In this shot, we’ll learn how to work with different file types in Julia, specifically
As most data may come in CSV, let’s have a look at various ways we can load data from a CSV file into Julia.
Using Queryverse
Queryverse is one of the most versatile packages because it has various useful modules. Queryverse is a useful package for manipulating, reshaping, querying any type of data in Julia.
We use Pkg to import the Queryverse package.
We enter the right side square bracket ] on the command line.
This opens pkg. Next, we enter the below commands:
julia>]
(@v1.07) pkg>
(@v1.07) pkg> add Queryverse
We load our data into a Dataframe:
using Queryverse, DataFrames
df = DataFrame(load("mydata.csv"))
We can use the pipe operator as well:
using Queryverse, DataFrames
df = load("mydata.csv") |> DataFrame
In our jupyter notebooks, the above should apply, except we’ll need to import the modules first including Pkg.
import Pkg
Pkg.add("Queryverse")
using Queryverse, DataFrames
df = DataFrame(load("mydata.csv"))
Using CSVFiles and DataFrames
The other option we have is using CSVFiles and DataFrames packages in Julia.

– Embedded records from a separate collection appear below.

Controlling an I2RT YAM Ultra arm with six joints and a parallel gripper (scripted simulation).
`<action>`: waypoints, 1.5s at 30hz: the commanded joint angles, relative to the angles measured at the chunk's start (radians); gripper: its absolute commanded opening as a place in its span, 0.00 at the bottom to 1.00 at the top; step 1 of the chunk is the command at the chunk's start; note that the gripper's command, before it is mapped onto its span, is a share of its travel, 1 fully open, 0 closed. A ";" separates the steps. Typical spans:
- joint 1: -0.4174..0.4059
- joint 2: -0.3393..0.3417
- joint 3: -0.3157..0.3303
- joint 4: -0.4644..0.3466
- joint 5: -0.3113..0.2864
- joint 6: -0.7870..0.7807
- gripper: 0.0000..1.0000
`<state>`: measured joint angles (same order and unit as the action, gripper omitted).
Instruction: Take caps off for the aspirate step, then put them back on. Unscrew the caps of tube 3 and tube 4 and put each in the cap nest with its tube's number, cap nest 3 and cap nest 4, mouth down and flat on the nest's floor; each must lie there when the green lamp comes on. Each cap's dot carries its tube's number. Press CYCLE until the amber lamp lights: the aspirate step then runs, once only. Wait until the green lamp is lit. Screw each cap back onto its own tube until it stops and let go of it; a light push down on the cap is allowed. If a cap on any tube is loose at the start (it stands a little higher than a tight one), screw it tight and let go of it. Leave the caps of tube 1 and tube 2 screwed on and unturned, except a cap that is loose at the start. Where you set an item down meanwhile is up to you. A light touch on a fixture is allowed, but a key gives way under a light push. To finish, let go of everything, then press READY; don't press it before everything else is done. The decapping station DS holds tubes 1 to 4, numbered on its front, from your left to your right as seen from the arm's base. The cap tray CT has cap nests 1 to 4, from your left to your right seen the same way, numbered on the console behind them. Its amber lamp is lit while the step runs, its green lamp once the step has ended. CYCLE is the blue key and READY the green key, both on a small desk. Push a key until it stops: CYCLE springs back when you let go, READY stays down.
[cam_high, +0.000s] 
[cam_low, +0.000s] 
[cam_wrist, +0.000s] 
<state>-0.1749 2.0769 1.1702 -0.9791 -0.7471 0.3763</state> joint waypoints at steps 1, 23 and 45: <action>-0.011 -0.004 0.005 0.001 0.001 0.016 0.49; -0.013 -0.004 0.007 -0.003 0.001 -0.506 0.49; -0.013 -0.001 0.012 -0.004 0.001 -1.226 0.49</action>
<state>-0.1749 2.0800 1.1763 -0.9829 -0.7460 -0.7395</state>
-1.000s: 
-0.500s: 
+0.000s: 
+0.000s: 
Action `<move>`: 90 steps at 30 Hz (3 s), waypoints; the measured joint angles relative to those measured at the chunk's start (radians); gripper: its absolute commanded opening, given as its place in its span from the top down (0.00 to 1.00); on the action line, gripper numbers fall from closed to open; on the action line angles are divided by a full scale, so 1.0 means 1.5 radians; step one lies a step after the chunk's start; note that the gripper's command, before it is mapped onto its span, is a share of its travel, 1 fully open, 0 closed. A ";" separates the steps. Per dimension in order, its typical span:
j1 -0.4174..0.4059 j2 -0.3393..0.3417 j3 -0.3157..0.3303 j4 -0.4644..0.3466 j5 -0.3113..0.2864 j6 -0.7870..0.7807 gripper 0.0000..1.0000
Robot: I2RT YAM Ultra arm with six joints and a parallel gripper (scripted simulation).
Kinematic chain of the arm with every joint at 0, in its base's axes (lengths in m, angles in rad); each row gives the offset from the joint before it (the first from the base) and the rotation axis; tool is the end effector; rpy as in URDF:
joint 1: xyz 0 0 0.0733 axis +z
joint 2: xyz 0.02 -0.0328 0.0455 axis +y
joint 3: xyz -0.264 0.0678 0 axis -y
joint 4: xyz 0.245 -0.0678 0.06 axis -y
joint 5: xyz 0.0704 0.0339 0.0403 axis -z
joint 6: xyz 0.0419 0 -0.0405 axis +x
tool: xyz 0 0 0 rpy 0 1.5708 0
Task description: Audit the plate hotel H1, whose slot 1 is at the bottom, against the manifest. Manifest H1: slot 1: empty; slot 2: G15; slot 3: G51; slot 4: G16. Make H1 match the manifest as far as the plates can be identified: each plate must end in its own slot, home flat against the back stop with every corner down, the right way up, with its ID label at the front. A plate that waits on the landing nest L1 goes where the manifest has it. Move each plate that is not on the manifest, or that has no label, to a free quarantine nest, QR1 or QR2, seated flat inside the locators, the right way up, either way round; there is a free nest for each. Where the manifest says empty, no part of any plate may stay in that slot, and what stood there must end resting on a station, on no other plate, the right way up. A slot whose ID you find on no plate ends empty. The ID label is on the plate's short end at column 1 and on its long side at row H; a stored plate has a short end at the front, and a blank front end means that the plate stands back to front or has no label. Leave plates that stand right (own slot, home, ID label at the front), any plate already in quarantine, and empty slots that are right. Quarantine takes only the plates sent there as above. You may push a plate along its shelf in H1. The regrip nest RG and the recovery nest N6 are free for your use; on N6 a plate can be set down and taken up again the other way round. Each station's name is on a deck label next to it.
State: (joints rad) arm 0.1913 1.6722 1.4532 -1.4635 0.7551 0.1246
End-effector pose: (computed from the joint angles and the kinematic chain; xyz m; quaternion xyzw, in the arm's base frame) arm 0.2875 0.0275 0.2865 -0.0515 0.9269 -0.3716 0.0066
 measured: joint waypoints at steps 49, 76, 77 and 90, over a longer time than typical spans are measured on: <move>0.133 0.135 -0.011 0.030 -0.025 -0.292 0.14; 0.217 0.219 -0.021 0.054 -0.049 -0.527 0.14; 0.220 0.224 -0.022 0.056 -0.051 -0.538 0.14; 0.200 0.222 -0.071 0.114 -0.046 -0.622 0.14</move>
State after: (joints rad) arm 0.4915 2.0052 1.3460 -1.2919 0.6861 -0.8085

The CSVFiles package supports load and save functions of CSV in Julia.
Next, we enter the below commands:
julia> ]
(@v1.07) pkg> add CSVFiles
---download messages---
(@v1.07) pkg>
import Pkg
Pkg.add("CSVFiles")
To use the packages and load a CSV file, we enter the below commands:
using CSVFiles, DataFrames
df = DataFrame(load("mydata.csv"))
Loading file types other than CSV using Queryverse
Queryverse supports a lot of file types and not just CSV. These include excel files, feather files, stat file formats, and more.
To load a file in SPSS, we enter the below commands:
using Queryverse
df=DataFrame(load("mydata.sav"))
Alternatively, we use the pipe operator:
using Queryverse
df=load("mydata.sav") |> DataFrame
This loads the SPSS file into a Dataframe.
Saving files in Julia.
We can use Queryverse to save the different files created while working on our code.
Syntax
using Queryverse
df = DataFrame(name=["Peter", "Emma"], salary=[1000,2000], department=["IT", "Data"])
df |> save("mydata.csv")
This will save df into our local machine as a CSV file mydata.
We can also use CSVFiles to save in a CSV format.
Using CSVFiles
df = DataFrame(name=["Peter", "Emma"], salary=[1000,2000], department=["IT", "Data"])
df |> save("output.csv")
The load and save functions accept a number of arguments when loading or saving a CSV file. For example, saving your file, including delimiters using delim, as well as including argument or headers using header to specify if our data has headers.